Beginning at the top of the data below, write out every line exactly until you reach the line with "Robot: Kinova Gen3", and include that line.

(Data section begins)

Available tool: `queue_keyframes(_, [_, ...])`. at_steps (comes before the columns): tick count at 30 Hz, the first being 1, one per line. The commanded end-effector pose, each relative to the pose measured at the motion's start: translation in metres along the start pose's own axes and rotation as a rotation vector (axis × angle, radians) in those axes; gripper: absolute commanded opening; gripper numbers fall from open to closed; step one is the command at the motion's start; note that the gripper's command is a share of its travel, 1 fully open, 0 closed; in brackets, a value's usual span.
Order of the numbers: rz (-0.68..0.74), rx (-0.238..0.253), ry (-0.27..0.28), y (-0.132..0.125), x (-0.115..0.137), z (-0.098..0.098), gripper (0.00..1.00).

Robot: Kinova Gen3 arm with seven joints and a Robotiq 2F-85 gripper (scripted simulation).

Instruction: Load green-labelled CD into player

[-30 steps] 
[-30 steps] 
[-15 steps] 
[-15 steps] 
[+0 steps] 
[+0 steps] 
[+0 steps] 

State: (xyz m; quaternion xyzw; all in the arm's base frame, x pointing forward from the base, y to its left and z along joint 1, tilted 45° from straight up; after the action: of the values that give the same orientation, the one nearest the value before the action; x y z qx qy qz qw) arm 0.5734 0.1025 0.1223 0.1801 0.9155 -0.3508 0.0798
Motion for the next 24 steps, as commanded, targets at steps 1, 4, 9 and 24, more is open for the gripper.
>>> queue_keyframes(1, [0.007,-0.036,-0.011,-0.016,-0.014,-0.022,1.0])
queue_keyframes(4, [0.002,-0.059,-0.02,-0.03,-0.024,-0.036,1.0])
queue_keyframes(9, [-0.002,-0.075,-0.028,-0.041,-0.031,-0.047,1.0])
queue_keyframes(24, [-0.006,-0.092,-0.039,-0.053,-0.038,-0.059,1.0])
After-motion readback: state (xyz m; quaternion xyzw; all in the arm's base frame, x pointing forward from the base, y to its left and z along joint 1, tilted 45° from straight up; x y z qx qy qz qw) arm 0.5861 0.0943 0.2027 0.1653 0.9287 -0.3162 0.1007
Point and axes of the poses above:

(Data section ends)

▶ [Exercise result]:
Available tool: `queue_keyframes(_, [_, ...])`. at_steps (comes before the columns): tick count at 30 Hz, the first being 1, one per line. The commanded end-effector pose, each relative to the pose measured at the motion's start: translation in metres along the start pose's own axes and rotation as a rotation vector (axis × angle, radians) in those axes; gripper: absolute commanded opening; gripper numbers fall from open to closed; step one is the command at the motion's start; note that the gripper's command is a share of its travel, 1 fully open, 0 closed; in brackets, a value's usual span.
Order of the numbers: rz (-0.68..0.74), rx (-0.238..0.253), ry (-0.27..0.28), y (-0.132..0.125), x (-0.115..0.137), z (-0.098..0.098), gripper (0.00..1.00).

Robot: Kinova Gen3 arm with seven joints and a Robotiq 2F-85 gripper (scripted simulation).

What the exercise required has been answered in full.